31. The relevant events related to the administration of Ms Peters' employment as an employee and her relationship with her employer. For this reason I am satisfied that, even if the Court had jurisdiction to entertain the appeal, Ms Peters could not have succeeded on this ground.'
At the end of the day, the most relevant paragraph seems to me to be the comments made by his Honour at paragraph 28 of Peters number 2, where he says:
'The Court drew a distinction between 'administrative action' and 'operational action'. Gray J concluded (at [33]) that:
and he then sets out the relevant paragraph at 60:
'Rares J and I said that the qualification of the final phase of the exclusion in section 5A(1) is important. It requires the action be taken in respect of the employee's employment. That qualification distinguishes the criteri[on] of the exclusion in section 5A(1) from the actual circumstances that the Act uses to impose liability, namely, an actual circumstance that arises out of, or in the course of, the employee's employment. This suggests that [the] [P]arliament intended this [exclusory] action to be specific administrative action directed to the person's employment itself as opposed to [action] forming part of the everyday duties or tasks [that] the employee [per]formed in his [or her] employment or job.'
33. As already noted, the applicant contends that the action would not progress from operation to administrative until the PIP process was undertaken. I note the supervisors at the relevant time were concerned not to advance Ms Long to the PIP because of her personal problems, including the 2008 issues, but that process could have been appropriate because of her error rate.

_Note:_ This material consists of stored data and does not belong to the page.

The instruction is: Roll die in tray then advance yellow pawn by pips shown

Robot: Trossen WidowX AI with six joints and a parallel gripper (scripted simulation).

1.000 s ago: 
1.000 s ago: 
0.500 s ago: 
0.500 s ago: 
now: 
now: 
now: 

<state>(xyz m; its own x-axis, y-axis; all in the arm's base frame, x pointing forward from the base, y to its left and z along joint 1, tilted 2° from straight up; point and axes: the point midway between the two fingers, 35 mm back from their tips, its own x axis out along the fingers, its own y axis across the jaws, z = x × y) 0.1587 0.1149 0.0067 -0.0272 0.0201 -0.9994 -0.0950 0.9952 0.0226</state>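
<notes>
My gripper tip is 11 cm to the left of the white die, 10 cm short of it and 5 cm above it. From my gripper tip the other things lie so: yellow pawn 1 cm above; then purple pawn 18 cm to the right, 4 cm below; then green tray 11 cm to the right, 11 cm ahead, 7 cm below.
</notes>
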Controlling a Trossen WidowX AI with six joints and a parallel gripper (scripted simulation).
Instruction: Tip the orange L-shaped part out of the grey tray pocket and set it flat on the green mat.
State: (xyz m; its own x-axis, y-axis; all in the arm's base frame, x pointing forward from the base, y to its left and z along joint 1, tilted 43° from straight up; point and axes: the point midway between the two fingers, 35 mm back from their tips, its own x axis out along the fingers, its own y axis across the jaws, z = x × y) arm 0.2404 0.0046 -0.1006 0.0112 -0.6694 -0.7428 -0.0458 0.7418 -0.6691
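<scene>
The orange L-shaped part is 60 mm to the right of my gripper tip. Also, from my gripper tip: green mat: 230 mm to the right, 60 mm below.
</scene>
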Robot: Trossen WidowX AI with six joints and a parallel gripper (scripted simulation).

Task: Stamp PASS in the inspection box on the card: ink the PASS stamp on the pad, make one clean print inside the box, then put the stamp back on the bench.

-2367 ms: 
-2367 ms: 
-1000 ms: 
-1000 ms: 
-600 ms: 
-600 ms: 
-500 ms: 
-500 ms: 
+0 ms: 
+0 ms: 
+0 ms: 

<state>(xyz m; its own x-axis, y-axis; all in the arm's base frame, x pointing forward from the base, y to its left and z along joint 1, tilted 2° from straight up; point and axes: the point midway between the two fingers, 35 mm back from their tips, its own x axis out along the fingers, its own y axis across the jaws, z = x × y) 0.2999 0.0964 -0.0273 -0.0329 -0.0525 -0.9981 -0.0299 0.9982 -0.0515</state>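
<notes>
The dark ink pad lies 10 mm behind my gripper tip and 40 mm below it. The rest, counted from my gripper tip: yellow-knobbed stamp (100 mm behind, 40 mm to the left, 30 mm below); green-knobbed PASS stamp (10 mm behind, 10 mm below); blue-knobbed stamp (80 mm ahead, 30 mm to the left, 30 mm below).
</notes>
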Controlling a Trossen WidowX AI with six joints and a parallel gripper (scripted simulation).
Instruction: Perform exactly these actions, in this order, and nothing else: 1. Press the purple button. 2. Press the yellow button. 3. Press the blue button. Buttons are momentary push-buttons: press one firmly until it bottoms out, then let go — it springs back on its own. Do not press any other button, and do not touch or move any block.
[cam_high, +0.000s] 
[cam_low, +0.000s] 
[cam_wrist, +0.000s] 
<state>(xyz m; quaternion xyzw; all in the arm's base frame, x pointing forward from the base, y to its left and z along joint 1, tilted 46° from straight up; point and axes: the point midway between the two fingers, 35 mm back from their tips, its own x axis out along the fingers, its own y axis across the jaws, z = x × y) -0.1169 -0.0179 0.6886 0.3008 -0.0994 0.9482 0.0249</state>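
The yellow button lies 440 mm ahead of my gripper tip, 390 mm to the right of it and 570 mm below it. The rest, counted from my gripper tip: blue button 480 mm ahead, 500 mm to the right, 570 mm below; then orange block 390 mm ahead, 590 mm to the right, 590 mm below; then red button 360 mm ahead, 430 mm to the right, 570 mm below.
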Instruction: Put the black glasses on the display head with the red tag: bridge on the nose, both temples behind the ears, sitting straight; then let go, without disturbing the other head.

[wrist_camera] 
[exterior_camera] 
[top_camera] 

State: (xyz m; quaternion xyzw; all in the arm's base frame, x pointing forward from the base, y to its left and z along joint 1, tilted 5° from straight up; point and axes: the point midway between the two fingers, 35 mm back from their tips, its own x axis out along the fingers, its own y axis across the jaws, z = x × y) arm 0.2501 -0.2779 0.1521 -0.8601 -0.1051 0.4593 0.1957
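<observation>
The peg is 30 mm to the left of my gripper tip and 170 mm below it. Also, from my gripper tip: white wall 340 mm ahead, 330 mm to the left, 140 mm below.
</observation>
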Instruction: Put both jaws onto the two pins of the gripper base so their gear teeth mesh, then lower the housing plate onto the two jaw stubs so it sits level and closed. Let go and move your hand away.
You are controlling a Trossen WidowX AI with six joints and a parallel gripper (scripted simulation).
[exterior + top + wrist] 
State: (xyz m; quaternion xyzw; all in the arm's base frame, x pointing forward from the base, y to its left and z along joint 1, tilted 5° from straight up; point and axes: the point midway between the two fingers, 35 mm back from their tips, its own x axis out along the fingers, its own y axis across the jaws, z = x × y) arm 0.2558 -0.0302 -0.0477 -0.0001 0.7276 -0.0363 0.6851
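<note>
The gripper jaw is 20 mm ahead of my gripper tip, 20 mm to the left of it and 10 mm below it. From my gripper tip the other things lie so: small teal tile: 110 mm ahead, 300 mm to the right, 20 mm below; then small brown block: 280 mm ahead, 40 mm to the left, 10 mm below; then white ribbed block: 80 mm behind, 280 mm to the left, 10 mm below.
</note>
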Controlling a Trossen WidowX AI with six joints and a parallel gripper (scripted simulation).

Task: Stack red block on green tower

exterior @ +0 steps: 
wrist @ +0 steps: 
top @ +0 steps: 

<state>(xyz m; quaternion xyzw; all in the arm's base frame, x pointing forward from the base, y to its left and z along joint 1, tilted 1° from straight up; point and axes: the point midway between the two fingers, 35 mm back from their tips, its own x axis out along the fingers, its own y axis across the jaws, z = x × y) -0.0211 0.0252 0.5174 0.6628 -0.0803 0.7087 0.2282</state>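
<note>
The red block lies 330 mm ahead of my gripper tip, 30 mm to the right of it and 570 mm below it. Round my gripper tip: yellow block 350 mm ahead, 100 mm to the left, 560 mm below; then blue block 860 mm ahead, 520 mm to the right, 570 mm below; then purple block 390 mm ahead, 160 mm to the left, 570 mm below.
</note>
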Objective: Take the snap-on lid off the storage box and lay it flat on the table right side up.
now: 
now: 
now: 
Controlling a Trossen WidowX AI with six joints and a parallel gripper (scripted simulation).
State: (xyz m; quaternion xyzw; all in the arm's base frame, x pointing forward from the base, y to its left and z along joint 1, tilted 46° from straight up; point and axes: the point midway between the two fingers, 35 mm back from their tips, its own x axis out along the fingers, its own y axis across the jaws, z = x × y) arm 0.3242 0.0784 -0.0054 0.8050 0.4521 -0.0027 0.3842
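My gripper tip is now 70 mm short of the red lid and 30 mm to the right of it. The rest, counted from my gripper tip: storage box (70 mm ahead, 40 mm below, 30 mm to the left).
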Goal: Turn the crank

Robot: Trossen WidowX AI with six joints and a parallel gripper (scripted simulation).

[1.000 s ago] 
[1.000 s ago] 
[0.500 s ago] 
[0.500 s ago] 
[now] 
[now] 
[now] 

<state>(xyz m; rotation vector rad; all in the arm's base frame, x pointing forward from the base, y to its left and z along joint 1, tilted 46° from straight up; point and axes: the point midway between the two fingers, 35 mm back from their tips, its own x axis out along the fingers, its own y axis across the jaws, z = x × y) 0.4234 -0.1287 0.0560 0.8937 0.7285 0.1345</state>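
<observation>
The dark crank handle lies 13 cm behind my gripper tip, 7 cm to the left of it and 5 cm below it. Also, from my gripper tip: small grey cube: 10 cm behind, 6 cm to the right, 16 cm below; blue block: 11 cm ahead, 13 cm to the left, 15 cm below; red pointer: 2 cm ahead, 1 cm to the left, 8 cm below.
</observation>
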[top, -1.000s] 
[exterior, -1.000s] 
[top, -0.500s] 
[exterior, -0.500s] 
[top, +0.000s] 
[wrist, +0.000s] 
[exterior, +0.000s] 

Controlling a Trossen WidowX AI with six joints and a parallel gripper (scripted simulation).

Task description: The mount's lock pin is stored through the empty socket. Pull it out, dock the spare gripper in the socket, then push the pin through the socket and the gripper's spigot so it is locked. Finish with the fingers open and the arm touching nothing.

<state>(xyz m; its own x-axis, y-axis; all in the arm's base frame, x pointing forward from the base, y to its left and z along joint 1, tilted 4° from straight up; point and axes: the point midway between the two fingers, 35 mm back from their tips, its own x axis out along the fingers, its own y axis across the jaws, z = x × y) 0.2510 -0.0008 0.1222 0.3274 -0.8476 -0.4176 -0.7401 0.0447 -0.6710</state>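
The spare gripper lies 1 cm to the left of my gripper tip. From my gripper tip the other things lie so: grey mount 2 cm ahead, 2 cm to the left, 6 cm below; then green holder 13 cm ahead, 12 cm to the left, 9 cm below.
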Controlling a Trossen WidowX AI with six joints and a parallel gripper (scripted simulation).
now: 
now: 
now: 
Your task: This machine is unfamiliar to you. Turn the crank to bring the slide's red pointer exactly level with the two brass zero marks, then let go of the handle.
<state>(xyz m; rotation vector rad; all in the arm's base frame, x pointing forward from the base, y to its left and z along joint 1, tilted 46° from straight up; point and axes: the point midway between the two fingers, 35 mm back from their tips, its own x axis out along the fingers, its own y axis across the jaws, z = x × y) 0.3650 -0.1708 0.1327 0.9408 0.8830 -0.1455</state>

34. I find that they actually embarked upon a particular program and a program particular to Ms Long; that is, rather than putting additional pressure on her by making her undertake the PIP, which would have led to a dismissal should her performance not be corrected or improved to an appropriate rate, they, in fact, place[d] her on a targeted quality assurance program in an attempt to get her accuracy up to the appropriate rate. It is a fine line to draw between the operational and administrative actions, but because this was a program specifically designed for Ms Long and particular to her, I find that it was, in fact, an administrative action and not an operational action.
35. I note that I would also find it was an administrative action if it was a QA process undertaken in the normal course of events as a result of an unacceptable level [of] inaccuracy being obtained by Ms Long. In other words, I find that the actions were done in respect of the employment relationship that Ms Long had with the Commonwealth and were of such a nature to be administrative rather than operational actions, and hence they are excluded from the definition of injury unless the action taken was not reasonable or was unreasonably taken."